JA. L’amélioration de l’exploitation de l’activité VO faisait aussi partie de vos priorités, est-ce toujours le cas ?
MO.
L’activité VO représente en moyenne 25 % du résultat d’une concession Porsche, donc inutile de dire qu’elle reste toujours une priorité ! Des progrès ont été accomplis dans ce domaine, notamment grâce au label Porsche Approved, mais nous avons encore une marge de progression. Ainsi, le réseau français affiche une pénétration de 20 à 22 % sur le VO Porsche de moins de neuf ans et nous comptons rapidement passer au-delà de 30 %. Le chantier est vaste et de nombreux programmes sont déployés en interne vers cet objectif.

JA. Toujours dans la perspective de l’arrivée du Macan, avez-vous achevé votre dimensionnement pour partir à l’assaut des flottes à proprement parler ?
MO.
Sur ce marché, si nous ouvrons une brèche avec la Panamera hybride plug-in, il est clair que le vrai changement de rythme interviendra en 2014 avec le Macan. Nous nous sommes préparés à cela, d’une part en signant des protocoles avec les loueurs LLD et d’autre part, en implémentant des cellules “entreprises” dans chaque site du réseau, ce qui passera notamment par un renforcement de nos dispositifs locaux de publicité et de mailing.

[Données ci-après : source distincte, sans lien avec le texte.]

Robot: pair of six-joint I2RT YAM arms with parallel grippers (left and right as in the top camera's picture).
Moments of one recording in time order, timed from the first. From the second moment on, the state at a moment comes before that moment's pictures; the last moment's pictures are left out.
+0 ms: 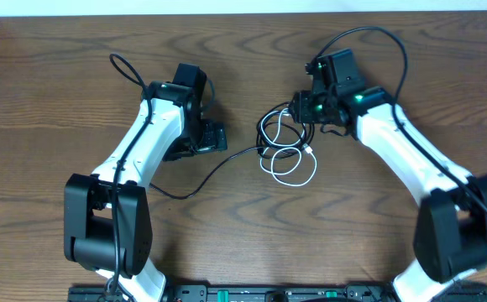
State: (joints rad) left arm -0.22 1.81 1.33 -1.05 0.07 -0.39; right arm 0.37 1.82 1.32 -0.48 -0.24 0.38
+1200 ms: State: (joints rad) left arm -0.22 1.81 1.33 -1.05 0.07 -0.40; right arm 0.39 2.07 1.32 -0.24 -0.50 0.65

JA. Quel est désormais le rang de la France dans le classement des principaux marchés de Porsche ?
MO.
La France reste encore le 6e marché de la marque. Nous avons dépassé l’Italie, ce dont nous n’allons pas nous réjouir car c’est principalement lié à la situation très difficile de ce marché. A l’issue de l’exercice 2013, les choses ne devraient pas changer et nous devrions nous situer entre 3 000 et 3 200 livraisons (N.D.L.R. : 1 684 unités au 1er semestre).